Logical interface xe-0/1/1.0
Flags: Up SNMP-Traps 0x4004000 Encapsulation: ENET2
inet 80.239.192.101/30
inet6 2001:2000:3080:af4::1/64
fe80::3e8a:b0ff:fe30:582a/64
multiservice

{master}
@dls-b22> show interfaces diagnostics optics xe-0/1/1 | match dbm
Laser output power : 0.6710 mW / -1.73 dBm
Laser receiver power : 0.5937 mW / -2.26 dBm
Laser output power high alarm threshold : 1.5840 mW / 2.00 dBm
Laser output power low alarm threshold : 0.1580 mW / -8.01 dBm
Laser output power high warning threshold : 1.2580 mW / 1.00 dBm
Laser output power low warning threshold : 0.1990 mW / -7.01 dBm
Laser rx power high alarm threshold : 1.7783 mW / 2.50 dBm
Laser rx power low alarm threshold : 0.0100 mW / -20.00 dBm
Laser rx power high warning threshold : 1.5849 mW / 2.00 dBm
Laser rx power low warning threshold : 0.0158 mW / -18.01 dBm

@dls-b22> show bgp summary | match 80.239.192.102
80.239.192.102 14907 326 144330 0 90 2:29:02 Establ

{master}
@dls-b22> show interfaces xe-0/1/1 | match flap
Last flapped : 2019-05-14 17:37:20 CEST (02:30:57 ago)

{master}
@dls-b22> show interfaces xe-0/1/1 | match error
Link-level type: Ethernet, MTU: 4484, MRU: 4492, LAN-PHY mode, Speed: 10Gbps, BPDU Error: None, Loop Detect PDU Error: None,
MAC-REWRITE Error: None, Loopback: None, Source filtering: Disabled, Flow control: Enabled
Bit errors 0
Errored blocks 23

Our estimate is that there was a Field Engineer on the site conducting Maintenance on nearby services.

Errors are not increasing at this moment.
We shall keep this ticket open for 24 hours and if you notice any discrepancies please let us know.

Errors increased during the weekend and librenms alerted on IRC, see https://librenms.wikimedia.org/graphs/to=NaN/id=8288/type=port_errors/from=1557831000/?

New reported stats are:

volans@re0.cr1-codfw> show interfaces xe-5/3/1 extensive | match error
  Link-level type: Ethernet, MTU: 4470, MRU: 4478, LAN-PHY mode, Speed: 10Gbps, BPDU Error: None, MAC-REWRITE Error: None, Loopback: None,
  Input errors:
    Errors: 873337, Drops: 0, Framing errors: 873337, Runts: 0, Policed discards: 0, L3 incompletes: 0, L2 channel errors: 0, L2 mismatch timeouts: 0,
    FIFO errors: 0, Resource errors: 0
  Output errors:
    Carrier transitions: 0, Errors: 0, Drops: 0, Collisions: 0, Aged packets: 0, FIFO errors: 0, HS link CRC errors: 0, MTU errors: 0,
    Resource errors: 0
    Bit errors                           412
    Errored blocks                    498047
    CRC/Align errors                    873337                0
    FIFO errors                              0                0
    Total errors                        855005                0
    Output packet error count                                 0
Volans raised the priority of this task from Medium to High.May 20 2019, 11:03 AM

Follow up email sent to Telia.

Mentioned in SAL (#wikimedia-operations) [2019-05-21T15:10:43Z] <XioNoX> disable BGP to telia on cr1-codfw - T222967

Mentioned in SAL (#wikimedia-operations) [2019-05-21T15:32:17Z] <XioNoX> enable BGP to telia on cr1-codfw - T222967

Papaul cleaned the fiber, issues are still increasing.
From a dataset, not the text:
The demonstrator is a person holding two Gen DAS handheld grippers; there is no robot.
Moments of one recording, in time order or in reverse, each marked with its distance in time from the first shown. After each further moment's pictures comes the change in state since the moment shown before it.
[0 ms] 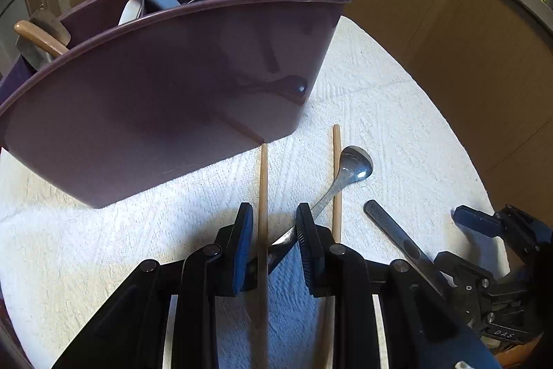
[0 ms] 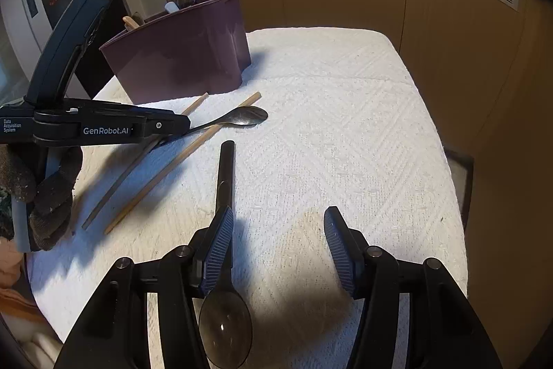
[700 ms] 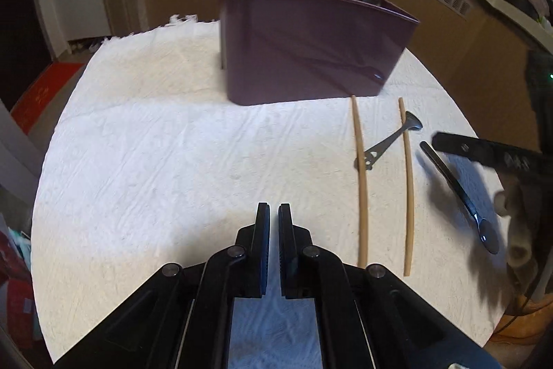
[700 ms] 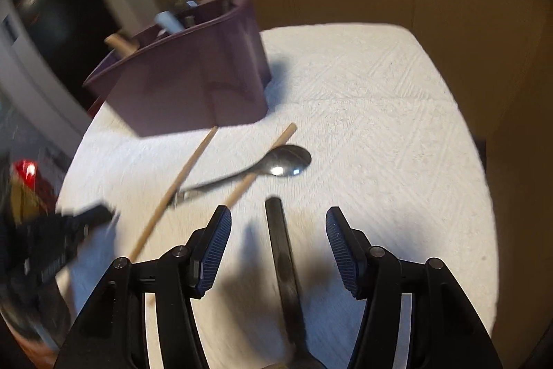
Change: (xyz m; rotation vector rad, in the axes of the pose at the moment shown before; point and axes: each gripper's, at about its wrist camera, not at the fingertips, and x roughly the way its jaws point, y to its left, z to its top) left arm -0.064 0.075 -0.097 -0.170 -0.108 0.101; right arm 0.035 0.028 0.062 0.149 0.106 0.026
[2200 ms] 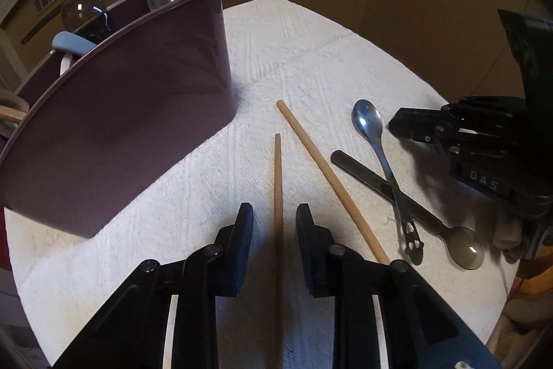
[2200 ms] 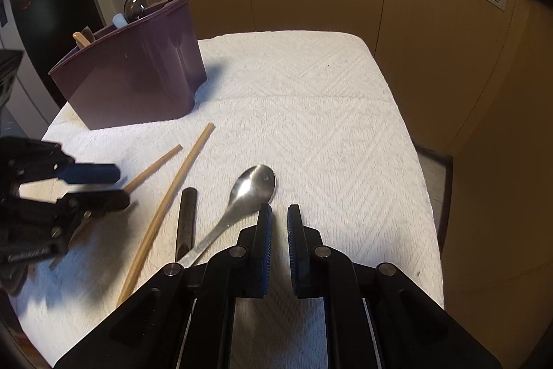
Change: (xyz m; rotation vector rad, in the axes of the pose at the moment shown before) left arm 0.058 -0.134 0.058 0.490 0.136 -0.121; right arm -0.011 -0.055 -0.019 -0.102 -0.093 -0.130
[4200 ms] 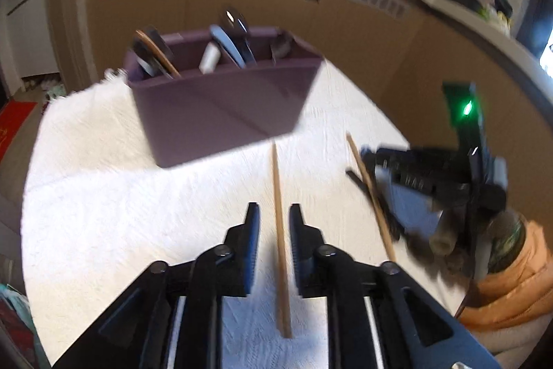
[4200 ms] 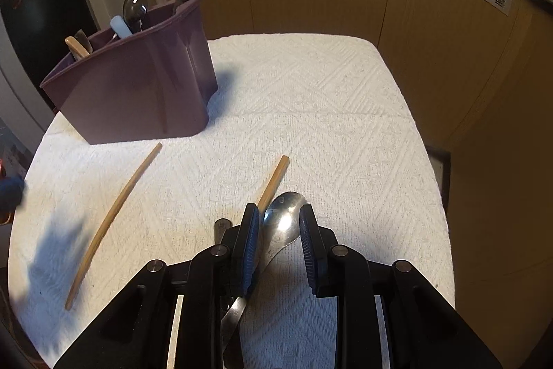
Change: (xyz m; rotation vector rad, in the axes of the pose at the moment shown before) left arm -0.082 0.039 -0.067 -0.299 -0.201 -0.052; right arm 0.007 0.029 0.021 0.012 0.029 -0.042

Followed up with Telia.

Mentioned in SAL (#wikimedia-operations) [2019-05-24T15:30:30Z] <XioNoX> disable bgp to telia on cr1-codfw for X-connect investigation - T222967

CY1 did test the X-connect and didn't find any problem. see
https://phabricator.wikimedia.org/T224196
Sending other follow up email to Telia

Dear Customer,

Thank you for your email. We have started a case for your query. Telia Carrier case: 00984411.
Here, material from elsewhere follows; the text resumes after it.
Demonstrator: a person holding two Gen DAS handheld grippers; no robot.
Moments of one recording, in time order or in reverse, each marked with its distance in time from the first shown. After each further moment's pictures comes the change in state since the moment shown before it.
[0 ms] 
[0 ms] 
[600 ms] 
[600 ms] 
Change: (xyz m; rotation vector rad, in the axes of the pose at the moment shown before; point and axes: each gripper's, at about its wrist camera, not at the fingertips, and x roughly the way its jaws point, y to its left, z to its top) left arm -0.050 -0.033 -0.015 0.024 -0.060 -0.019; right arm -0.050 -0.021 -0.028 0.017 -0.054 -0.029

We will investigate this case and get back to you.

We appreciate your patience and apologies for any inconvenience caused.

Email Telia again with another follow up email.

Dear Customer,

Our transmission 2nd line team are still investigating this. We will inform you as soon as the issue solved and sorry for any inconvenience caused.

Best Regards,

Mentioned in SAL (#wikimedia-operations) [2019-06-18T12:23:04Z] <XioNoX> activate bgp to telia on cr1-codfw - T222967

The issue should be resolved as per our second line , and any further optimization on the circuit will be done through maintenance window and of course you will be notified, so please check and let us know if you still see any issue .

I'll reopen the task if the errors show up again.